▸ **Exercise directions**: Repeat back the entries that follow, keeping every word as it is.

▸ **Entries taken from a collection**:
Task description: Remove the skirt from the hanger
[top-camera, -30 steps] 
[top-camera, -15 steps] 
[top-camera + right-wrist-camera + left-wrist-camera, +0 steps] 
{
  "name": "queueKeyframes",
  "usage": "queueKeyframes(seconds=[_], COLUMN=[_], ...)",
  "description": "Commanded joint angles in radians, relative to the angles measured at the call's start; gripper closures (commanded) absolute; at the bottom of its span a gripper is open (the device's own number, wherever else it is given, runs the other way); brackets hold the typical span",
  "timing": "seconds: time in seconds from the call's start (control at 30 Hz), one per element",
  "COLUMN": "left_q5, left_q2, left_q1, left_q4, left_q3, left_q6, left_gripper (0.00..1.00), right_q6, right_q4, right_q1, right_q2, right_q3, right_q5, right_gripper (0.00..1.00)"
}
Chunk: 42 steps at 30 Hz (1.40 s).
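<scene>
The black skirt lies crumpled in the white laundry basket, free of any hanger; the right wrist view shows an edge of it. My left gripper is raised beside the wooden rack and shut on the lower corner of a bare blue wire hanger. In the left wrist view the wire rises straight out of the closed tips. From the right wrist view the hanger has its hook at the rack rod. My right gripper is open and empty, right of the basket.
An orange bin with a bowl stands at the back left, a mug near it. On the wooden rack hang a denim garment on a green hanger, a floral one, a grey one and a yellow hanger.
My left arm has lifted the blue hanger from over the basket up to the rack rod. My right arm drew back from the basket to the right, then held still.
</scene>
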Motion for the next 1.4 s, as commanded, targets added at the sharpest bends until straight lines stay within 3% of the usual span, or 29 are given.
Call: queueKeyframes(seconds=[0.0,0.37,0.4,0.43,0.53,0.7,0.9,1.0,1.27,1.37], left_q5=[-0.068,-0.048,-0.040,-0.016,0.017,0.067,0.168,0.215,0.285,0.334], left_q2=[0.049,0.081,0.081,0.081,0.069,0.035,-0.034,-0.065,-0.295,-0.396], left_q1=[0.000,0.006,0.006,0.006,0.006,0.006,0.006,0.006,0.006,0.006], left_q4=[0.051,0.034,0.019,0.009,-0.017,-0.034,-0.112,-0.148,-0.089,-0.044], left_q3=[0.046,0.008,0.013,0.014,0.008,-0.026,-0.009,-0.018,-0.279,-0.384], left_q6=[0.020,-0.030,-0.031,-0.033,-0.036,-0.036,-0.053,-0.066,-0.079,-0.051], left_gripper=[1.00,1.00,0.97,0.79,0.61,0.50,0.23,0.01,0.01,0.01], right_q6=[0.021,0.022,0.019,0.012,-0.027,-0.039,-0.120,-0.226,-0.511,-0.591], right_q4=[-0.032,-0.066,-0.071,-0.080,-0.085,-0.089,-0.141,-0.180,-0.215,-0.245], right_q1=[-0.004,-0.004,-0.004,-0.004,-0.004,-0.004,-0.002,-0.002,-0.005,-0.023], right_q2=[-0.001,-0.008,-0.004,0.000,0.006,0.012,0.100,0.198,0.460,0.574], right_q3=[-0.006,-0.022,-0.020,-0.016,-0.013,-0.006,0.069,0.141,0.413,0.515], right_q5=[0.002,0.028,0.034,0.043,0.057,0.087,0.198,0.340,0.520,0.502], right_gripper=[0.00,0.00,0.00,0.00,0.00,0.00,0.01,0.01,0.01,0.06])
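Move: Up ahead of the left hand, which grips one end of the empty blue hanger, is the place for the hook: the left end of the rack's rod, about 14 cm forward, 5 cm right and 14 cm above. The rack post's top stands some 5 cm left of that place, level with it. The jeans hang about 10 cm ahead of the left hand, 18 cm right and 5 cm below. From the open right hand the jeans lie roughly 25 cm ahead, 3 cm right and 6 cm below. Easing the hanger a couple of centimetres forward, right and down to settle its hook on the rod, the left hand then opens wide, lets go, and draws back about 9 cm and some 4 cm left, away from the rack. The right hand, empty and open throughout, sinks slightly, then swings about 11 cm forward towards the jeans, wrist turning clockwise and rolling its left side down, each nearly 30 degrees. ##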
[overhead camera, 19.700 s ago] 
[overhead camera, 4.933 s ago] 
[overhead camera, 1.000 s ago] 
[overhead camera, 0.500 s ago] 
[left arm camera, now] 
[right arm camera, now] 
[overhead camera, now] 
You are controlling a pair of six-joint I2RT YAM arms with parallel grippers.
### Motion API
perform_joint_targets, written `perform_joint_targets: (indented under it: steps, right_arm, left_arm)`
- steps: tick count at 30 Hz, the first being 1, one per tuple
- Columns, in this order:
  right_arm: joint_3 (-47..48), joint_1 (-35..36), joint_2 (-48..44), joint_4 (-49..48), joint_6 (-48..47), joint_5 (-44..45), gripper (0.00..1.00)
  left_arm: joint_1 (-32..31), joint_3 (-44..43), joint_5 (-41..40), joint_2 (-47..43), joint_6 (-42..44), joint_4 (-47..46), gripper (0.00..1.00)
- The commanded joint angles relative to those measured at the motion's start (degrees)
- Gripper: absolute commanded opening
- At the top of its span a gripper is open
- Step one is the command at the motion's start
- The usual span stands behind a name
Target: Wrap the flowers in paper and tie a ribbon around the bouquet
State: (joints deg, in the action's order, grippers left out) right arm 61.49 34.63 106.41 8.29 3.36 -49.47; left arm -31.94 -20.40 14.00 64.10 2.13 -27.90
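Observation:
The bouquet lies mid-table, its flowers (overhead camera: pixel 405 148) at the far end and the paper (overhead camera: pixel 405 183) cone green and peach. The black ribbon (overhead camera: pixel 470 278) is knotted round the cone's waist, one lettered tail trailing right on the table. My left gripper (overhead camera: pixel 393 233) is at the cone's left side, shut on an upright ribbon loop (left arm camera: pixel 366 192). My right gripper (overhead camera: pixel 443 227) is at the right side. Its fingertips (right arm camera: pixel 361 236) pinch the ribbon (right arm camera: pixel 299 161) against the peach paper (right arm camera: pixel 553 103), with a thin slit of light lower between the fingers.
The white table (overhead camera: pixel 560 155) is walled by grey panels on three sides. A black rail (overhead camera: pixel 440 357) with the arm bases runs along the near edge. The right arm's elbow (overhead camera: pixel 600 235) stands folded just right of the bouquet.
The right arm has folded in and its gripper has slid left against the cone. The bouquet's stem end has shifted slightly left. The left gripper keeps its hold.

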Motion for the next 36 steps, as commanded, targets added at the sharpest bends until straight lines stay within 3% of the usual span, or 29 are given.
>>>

▸ **Solution for this exercise**:
Task description: Remove the skirt from the hanger
[top-camera, -30 steps] 
[top-camera, -15 steps] 
[top-camera + right-wrist-camera + left-wrist-camera, +0 steps] 
{
  "name": "queueKeyframes",
  "usage": "queueKeyframes(seconds=[_], COLUMN=[_], ...)",
  "description": "Commanded joint angles in radians, relative to the angles measured at the call's start; gripper closures (commanded) absolute; at the bottom of its span a gripper is open (the device's own number, wherever else it is given, runs the other way); brackets hold the typical span",
  "timing": "seconds: time in seconds from the call's start (control at 30 Hz), one per element",
  "COLUMN": "left_q5, left_q2, left_q1, left_q4, left_q3, left_q6, left_gripper (0.00..1.00), right_q6, right_q4, right_q1, right_q2, right_q3, right_q5, right_gripper (0.00..1.00)"
}
Chunk: 42 steps at 30 Hz (1.40 s).
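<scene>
The black skirt lies crumpled in the white laundry basket, free of any hanger; the right wrist view shows an edge of it. My left gripper is raised beside the wooden rack and shut on the lower corner of a bare blue wire hanger. In the left wrist view the wire rises straight out of the closed tips. From the right wrist view the hanger has its hook at the rack rod. My right gripper is open and empty, right of the basket.
An orange bin with a bowl stands at the back left, a mug near it. On the wooden rack hang a denim garment on a green hanger, a floral one, a grey one and a yellow hanger.
My left arm has lifted the blue hanger from over the basket up to the rack rod. My right arm drew back from the basket to the right, then held still.
</scene>
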Motion for the next 1.4 s, as commanded, targets added at the sharpest bends until straight lines stay within 3% of the usual span, or 29 are given.
Call: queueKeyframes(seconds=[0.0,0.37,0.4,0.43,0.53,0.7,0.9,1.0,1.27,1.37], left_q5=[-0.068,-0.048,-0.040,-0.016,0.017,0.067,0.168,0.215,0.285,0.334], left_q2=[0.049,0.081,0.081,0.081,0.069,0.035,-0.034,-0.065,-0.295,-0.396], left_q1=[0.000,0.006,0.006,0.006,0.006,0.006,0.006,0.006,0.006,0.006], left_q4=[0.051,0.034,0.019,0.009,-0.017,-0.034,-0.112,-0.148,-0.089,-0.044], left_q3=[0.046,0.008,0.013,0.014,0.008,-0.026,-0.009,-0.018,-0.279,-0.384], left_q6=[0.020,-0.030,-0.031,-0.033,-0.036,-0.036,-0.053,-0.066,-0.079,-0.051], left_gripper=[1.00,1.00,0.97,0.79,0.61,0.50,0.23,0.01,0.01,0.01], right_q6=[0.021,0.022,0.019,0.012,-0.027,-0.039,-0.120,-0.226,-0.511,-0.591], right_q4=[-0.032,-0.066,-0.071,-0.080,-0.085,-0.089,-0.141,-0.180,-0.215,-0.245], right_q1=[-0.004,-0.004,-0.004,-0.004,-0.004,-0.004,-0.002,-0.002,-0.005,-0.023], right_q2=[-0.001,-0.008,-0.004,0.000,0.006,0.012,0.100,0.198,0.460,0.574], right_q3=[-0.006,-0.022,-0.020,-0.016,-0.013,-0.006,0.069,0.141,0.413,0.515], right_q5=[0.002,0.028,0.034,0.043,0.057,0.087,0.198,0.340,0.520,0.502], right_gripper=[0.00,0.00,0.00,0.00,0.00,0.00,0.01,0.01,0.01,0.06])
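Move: Up ahead of the left hand, which grips one end of the empty blue hanger, is the place for the hook: the left end of the rack's rod, about 14 cm forward, 5 cm right and 14 cm above. The rack post's top stands some 5 cm left of that place, level with it. The jeans hang about 10 cm ahead of the left hand, 18 cm right and 5 cm below. From the open right hand the jeans lie roughly 25 cm ahead, 3 cm right and 6 cm below. Easing the hanger a couple of centimetres forward, right and down to settle its hook on the rod, the left hand then opens wide, lets go, and draws back about 9 cm and some 4 cm left, away from the rack. The right hand, empty and open throughout, sinks slightly, then swings about 11 cm forward towards the jeans, wrist turning clockwise and rolling its left side down, each nearly 30 degrees. ##
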[overhead camera, 19.700 s ago] 
[overhead camera, 4.933 s ago] 
[overhead camera, 1.000 s ago] 
[overhead camera, 0.500 s ago] 
[left arm camera, now] 
[right arm camera, now] 
[overhead camera, now] 
You are controlling a pair of six-joint I2RT YAM arms with parallel grippers.
### Motion API
perform_joint_targets, written `perform_joint_targets: (indented under it: steps, right_arm, left_arm)`
- steps: tick count at 30 Hz, the first being 1, one per tuple
- Columns, in this order:
  right_arm: joint_3 (-47..48), joint_1 (-35..36), joint_2 (-48..44), joint_4 (-49..48), joint_6 (-48..47), joint_5 (-44..45), gripper (0.00..1.00)
  left_arm: joint_1 (-32..31), joint_3 (-44..43), joint_5 (-41..40), joint_2 (-47..43), joint_6 (-42..44), joint_4 (-47..46), gripper (0.00..1.00)
- The commanded joint angles relative to those measured at the motion's start (degrees)
- Gripper: absolute commanded opening
- At the top of its span a gripper is open
- Step one is the command at the motion's start
- The usual span stands behind a name
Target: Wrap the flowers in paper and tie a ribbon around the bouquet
State: (joints deg, in the action's order, grippers left out) right arm 61.49 34.63 106.41 8.29 3.36 -49.47; left arm -31.94 -20.40 14.00 64.10 2.13 -27.90
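Observation:
The bouquet lies mid-table, its flowers (overhead camera: pixel 405 148) at the far end and the paper (overhead camera: pixel 405 183) cone green and peach. The black ribbon (overhead camera: pixel 470 278) is knotted round the cone's waist, one lettered tail trailing right on the table. My left gripper (overhead camera: pixel 393 233) is at the cone's left side, shut on an upright ribbon loop (left arm camera: pixel 366 192). My right gripper (overhead camera: pixel 443 227) is at the right side. Its fingertips (right arm camera: pixel 361 236) pinch the ribbon (right arm camera: pixel 299 161) against the peach paper (right arm camera: pixel 553 103), with a thin slit of light lower between the fingers.
The white table (overhead camera: pixel 560 155) is walled by grey panels on three sides. A black rail (overhead camera: pixel 440 357) with the arm bases runs along the near edge. The right arm's elbow (overhead camera: pixel 600 235) stands folded just right of the bouquet.
The right arm has folded in and its gripper has slid left against the cone. The bouquet's stem end has shifted slightly left. The left gripper keeps its hold.
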
Motion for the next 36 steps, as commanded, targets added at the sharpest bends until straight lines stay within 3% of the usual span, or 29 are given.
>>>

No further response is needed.